[Task brief]
Report, word for word, every line of the material that contains "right".

[Data extract]
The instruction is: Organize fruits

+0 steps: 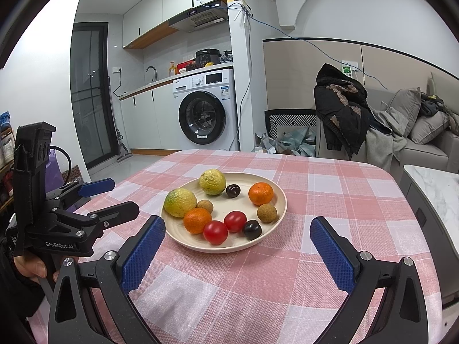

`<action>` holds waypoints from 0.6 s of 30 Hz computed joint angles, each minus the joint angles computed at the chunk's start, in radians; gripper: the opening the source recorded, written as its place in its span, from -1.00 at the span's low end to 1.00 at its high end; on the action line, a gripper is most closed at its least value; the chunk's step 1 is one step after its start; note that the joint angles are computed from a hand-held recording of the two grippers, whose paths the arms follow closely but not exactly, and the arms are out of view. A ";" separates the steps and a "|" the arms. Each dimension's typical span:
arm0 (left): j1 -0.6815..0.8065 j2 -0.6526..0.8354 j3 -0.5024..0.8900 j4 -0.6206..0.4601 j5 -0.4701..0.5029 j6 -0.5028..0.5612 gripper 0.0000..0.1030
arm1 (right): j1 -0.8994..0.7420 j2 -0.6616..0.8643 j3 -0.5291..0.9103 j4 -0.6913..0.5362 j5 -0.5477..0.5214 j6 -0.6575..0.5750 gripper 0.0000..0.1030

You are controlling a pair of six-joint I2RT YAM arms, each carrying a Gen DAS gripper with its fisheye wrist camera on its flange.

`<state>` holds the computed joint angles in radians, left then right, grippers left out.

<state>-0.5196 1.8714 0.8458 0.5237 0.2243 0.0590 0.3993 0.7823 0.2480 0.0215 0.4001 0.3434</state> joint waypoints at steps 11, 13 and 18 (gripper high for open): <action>-0.002 -0.002 -0.001 -0.003 0.001 -0.003 0.98 | 0.016 0.012 0.001 0.008 0.008 0.005 1.00; -0.001 -0.003 -0.002 -0.004 0.001 -0.003 0.98 | 0.016 0.015 0.003 0.006 0.007 0.004 1.00; -0.004 -0.002 -0.005 0.003 -0.001 -0.009 0.98 | 0.020 0.029 0.001 0.019 0.005 0.004 1.00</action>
<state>-0.5235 1.8690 0.8403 0.5270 0.2228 0.0504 0.4191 0.8114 0.2493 0.0406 0.4052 0.3474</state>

[Response to this exercise]
arm1 (right): j1 -0.8994..0.7420 j2 -0.6616..0.8643 j3 -0.5291..0.9103 j4 -0.6913..0.5362 j5 -0.5477..0.5214 j6 -0.6575..0.5750 gripper 0.0000..0.1030
`<state>` holds the computed joint angles in radians, left then right, grippers left out.

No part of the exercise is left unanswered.